Welcome to my website! I am a Ph.D. Candidate in Astronomy at the University of Florida.
With my advisor Prof. Sarah Ballard,
I study exoplanets around the smallest and coolest stars.
I recieved my Bachelor's degree in Astronomy & Physics
from Boston University in 2020. In the past, I have been a
Flatiron Pre-Doctoral Fellow in the
Center for Computational Astrophysics
at the Flatiron Institute,
an intern at the
Kepler/K2 Guest Observer office
at NASA Ames Research Center and the
FastML group
at CERN.
Click here to download my CV.
Stellar age measurements are fundamental to understanding a wide range of astronomical processes,
including Galactic dynamics, stellar evolution, and planetary system formation.
However, extracting age information from main-sequence stars is complicated, with techniques
often relying on age proxies in the absence of direct measurements.
The Gaia data releases have enabled detailed studies of the dynamical properties of stars within the Milky Way,
offering new opportunities to understand the relationship between stellar age and dynamics.
In this study, we leverage high-precision astrometric data from Gaia DR3 to construct a stellar age prediction
model based only on stellar dynamical properties, namely the vertical action.
We calibrate two distinct, hierarchical stellar age–vertical action relations,
first employing asteroseismic ages for red-giant-branch stars, then isochrone ages
for main-sequence turn-off stars.
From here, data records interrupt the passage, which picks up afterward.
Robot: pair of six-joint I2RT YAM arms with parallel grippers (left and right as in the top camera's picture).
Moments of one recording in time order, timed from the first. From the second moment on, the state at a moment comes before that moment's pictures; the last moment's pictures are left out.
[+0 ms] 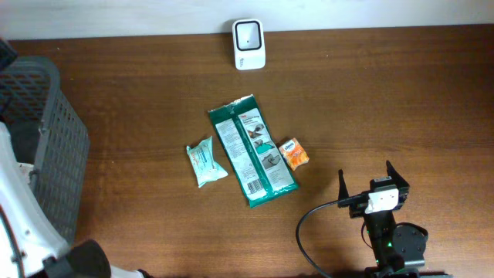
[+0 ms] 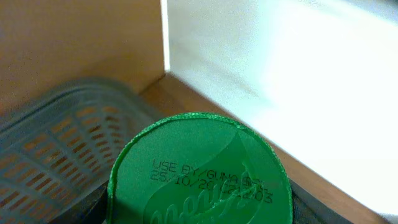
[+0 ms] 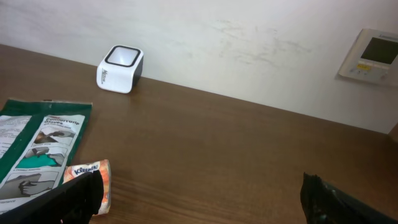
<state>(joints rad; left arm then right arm) 0.45 1.67 2.06 -0.87 -0.10 -0.22 0.03 0.01 0.01 -0.07 -0.07 -0.18</state>
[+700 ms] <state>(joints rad) -0.53 1.93 2.06 -0.97 -0.09 -0.22 0.03 0.01 0.01 -0.07 -0.07 -0.18</state>
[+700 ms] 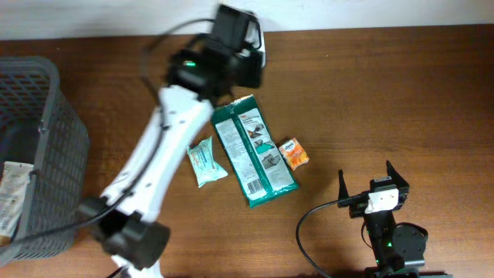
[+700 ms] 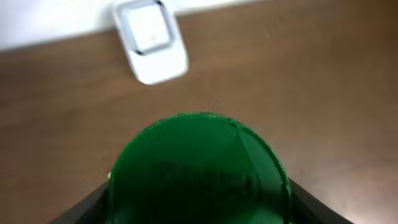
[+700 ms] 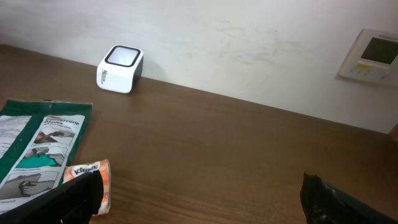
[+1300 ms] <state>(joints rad) -0.69 2.34 2.06 -0.80 -0.03 -0.22 0.03 0.01 0.01 -0.07 -0.07 -0.18</state>
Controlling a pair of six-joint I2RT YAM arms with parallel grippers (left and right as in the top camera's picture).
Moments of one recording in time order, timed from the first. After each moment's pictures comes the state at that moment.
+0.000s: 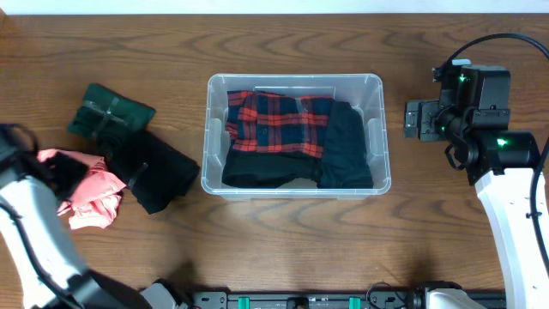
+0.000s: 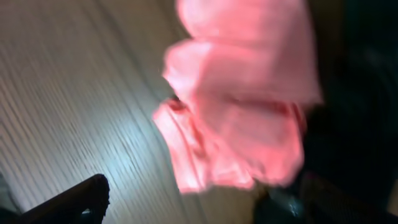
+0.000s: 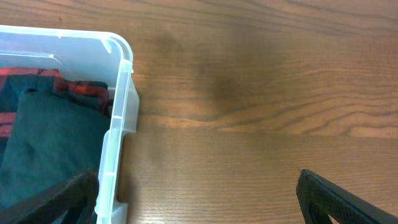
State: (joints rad) left arm 0.74 1.43 1.15 -0.96 -0.11 -0.42; right arm 0.02 1.30 1.20 -0.76 0.05 -0.01
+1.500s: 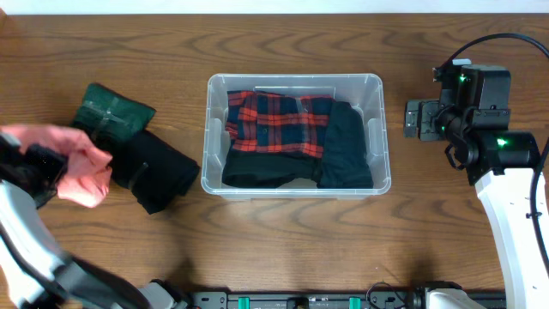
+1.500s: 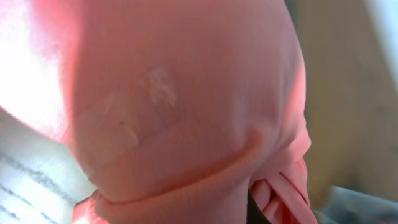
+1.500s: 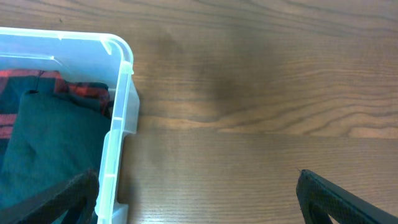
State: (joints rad) left arm 0.83 1.45 1.15 -0.76 0.41 -0.23; right arm 0.02 1.30 1.20 -0.75 0.05 -0.01
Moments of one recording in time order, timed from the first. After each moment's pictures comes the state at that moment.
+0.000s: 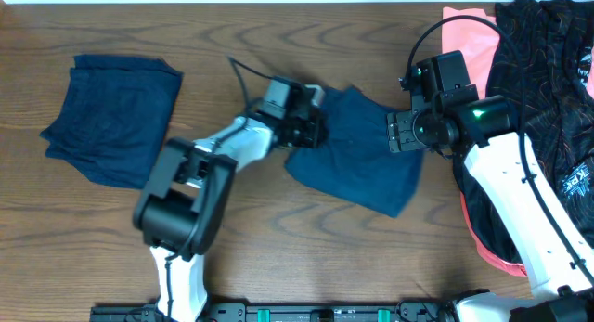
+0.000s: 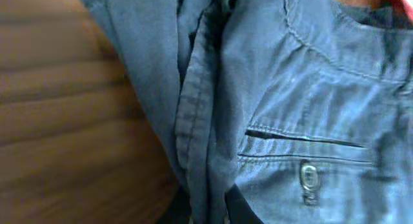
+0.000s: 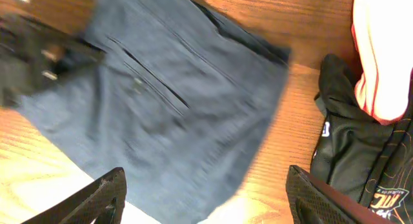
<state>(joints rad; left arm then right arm) -0.39 2.03 1.18 -0.14 0.52 -0.33 0.28 1.48 1.32 -0.99 0.01 0.12</state>
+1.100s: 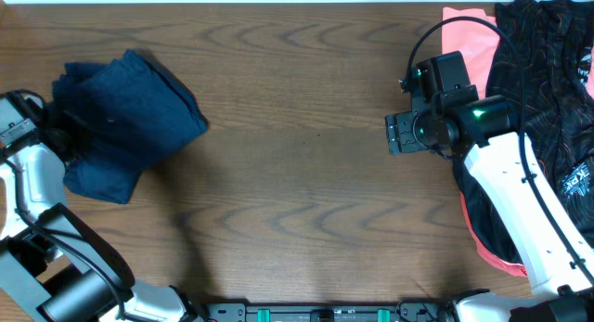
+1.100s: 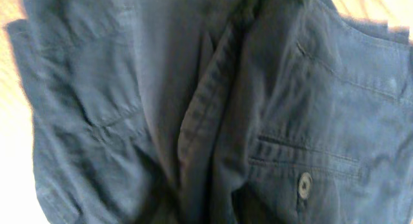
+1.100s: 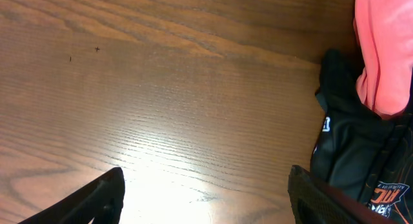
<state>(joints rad) 0.65 1.71 1.17 -0.44 0.18 -0.31 0.28 1.48 1.32 -1.00 0.01 0.12</state>
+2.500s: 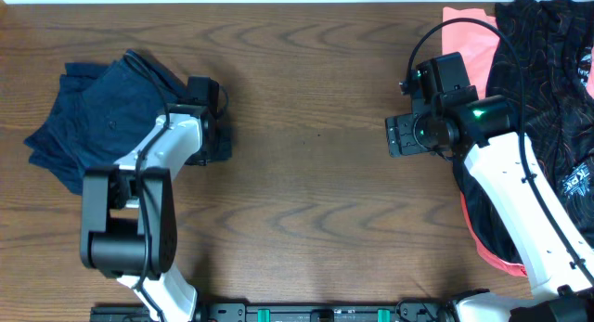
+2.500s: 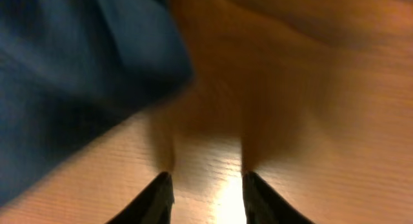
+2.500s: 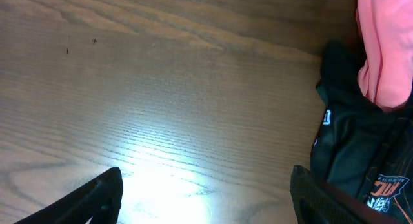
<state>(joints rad) -0.08 1.88 1.11 -0.63 -0.11 -0.20 0.28 1.48 1.32 -1.03 0.01 0.12</state>
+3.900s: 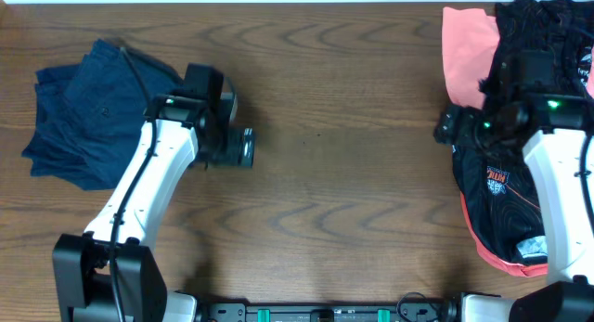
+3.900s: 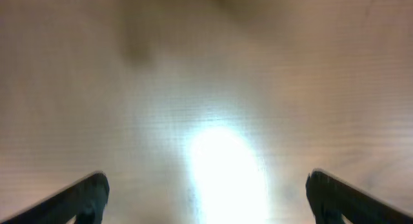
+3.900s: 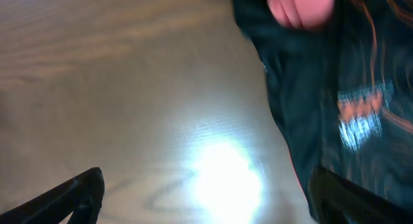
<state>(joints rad) -0.17 1.60 1.22 -1.09 0.10 -0.11 -0.09 1.48 1.33 -1.15 -0.15 0.25</state>
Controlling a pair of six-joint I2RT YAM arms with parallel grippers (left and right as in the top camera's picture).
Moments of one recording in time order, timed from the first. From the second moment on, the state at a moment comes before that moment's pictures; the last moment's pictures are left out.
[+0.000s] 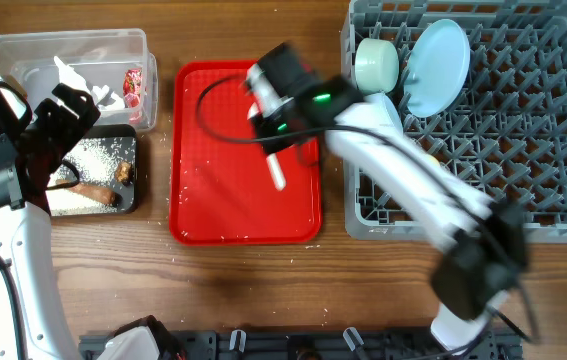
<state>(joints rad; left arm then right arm) 0.39 1.27 1.21 -0.72 0.22 -0.50 0.63 1.87 1.71 -0.92 -0.20 0.21</state>
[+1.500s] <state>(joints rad) 0.39 1.27 1.21 -0.72 0.22 -0.50 0.12 1.51 1.26 -0.89 0.35 0.93</state>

We describe a framework called zoomies based on this calibration,
by which we can infer ages for any star given its vertical action.
This tool is open-source and intended for community use. We compare dynamical age
estimates from zoomies with age measurements from open clusters and asteroseismology.
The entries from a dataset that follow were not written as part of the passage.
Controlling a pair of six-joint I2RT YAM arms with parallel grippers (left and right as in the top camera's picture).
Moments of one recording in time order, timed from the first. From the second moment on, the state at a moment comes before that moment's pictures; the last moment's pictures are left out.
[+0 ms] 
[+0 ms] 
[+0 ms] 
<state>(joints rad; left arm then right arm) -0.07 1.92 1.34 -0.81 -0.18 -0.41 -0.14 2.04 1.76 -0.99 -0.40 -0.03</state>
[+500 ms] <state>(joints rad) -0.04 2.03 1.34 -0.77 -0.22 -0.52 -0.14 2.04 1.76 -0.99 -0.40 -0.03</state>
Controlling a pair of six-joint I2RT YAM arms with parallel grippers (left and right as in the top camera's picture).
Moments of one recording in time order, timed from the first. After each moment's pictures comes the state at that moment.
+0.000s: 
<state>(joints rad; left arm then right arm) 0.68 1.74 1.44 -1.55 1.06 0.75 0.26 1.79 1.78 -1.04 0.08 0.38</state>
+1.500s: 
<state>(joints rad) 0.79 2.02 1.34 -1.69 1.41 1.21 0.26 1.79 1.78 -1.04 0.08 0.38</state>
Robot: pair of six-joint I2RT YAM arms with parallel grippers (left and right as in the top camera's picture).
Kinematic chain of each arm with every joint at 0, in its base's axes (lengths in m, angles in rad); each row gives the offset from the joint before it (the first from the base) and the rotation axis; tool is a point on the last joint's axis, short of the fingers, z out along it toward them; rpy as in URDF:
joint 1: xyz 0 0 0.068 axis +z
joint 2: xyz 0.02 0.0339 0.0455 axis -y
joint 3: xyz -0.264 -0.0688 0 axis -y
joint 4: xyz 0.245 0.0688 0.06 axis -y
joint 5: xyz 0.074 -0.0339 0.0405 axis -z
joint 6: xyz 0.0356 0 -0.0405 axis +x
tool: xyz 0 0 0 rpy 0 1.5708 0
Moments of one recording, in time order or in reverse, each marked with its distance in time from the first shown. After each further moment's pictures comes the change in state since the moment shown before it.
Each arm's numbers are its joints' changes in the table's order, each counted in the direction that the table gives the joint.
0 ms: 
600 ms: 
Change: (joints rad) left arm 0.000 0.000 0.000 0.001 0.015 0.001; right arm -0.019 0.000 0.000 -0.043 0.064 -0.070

We use zoomies to generate and compare dynamical age estimates for stars from the Kepler,
K2, and TESS exoplanet transit surveys. While dynamical age relations are associated
with large uncertainty, they are generally mass independent and depend on
homogeneously measured astrometric data. These age predictions are uniquely useful
for large-scale demographic investigations, especially in disentangling the relationship
between planet occurrence, metallicity, and age for low-mass stars.
Leveraging the
photoeccentric effect
, we combine Kepler transit light curves
with stellar density information from spectroscopy and parallaxes from Gaia to
constrain the orbital eccentricities for over 150 planets around nearby M dwarfs.
Within a Bayesian hierarchical framework, we draw out the underlyling eccentricity
distribution for planets around M dwarfs and find two distinct populations:
single-transit, higher eccentricity planets and multi-transit, low-eccentricity planets.
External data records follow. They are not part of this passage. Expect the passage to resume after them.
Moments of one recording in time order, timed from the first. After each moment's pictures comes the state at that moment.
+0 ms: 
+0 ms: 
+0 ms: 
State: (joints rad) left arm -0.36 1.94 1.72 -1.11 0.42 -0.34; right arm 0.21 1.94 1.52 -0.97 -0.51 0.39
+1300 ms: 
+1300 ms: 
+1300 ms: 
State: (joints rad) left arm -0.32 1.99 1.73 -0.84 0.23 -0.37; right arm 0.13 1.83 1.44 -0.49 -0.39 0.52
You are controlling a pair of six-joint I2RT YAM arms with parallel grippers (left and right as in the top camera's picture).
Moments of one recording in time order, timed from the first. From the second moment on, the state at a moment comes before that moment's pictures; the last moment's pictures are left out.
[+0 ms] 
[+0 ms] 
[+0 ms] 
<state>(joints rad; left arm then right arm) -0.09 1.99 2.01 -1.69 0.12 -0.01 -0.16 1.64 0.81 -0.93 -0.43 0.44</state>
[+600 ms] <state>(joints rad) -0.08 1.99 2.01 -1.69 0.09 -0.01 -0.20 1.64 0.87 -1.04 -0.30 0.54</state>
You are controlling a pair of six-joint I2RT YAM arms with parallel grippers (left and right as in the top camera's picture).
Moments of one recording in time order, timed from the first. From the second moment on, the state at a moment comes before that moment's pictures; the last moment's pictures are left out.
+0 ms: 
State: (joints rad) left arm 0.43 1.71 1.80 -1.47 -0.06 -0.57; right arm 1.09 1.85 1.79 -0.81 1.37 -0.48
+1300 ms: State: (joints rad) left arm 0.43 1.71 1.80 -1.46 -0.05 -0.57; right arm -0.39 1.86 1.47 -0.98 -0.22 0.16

We use planet occurrence information to constrain the volume-limited occurrence rate
of eccentric M dwarf planets. Read the paper in PNAS
As an undergraduate at Boston University, I worked with my advisors Prof. Philip Muirhead and Dr. Julie Skinner to constrain the
upper limit of planet occurrence around late-M and early-L dwarfs (or "ultracool dwarfs") in our local neighborhood. We conducted
a planet search around 827 ultracool dwarfs observed by NASA's K2 mission, and found none. Using this null result,
we constrained the upper limit of planet occurrence around ultracool dwarfs in the local neighborhood,
accounting for our transit detection efficiency and transit probability.
I published an open-source Python package called zoomies, which is an open-source tool to constrain stellar ages using only kinematic information
(vertical action from Gaia), a galactic potential model, and an external stellar calibration
sample. The package includes tools to calibrate a stellar age--vertical action relation and apply it to
your desired stellar sample. Since the age relation comes from purely kinematic information (galactic orbits),
the relation is nearly completely mass-independent, meaning you can use this tool to constrain ages for any stars
from supergiants to M dwarfs!
I also published an open-source Python package called photoeccentric,
which includes a suite of tools to process Kepler transit lightcurves,
calculate stellar densities, and perform transit fitting to constrain
eccentricities using only photometric data + stellar density priors.
I contribute to lightkurve,
a user-friendly, open-source Python package for working with Kepler, K2, and TESS data.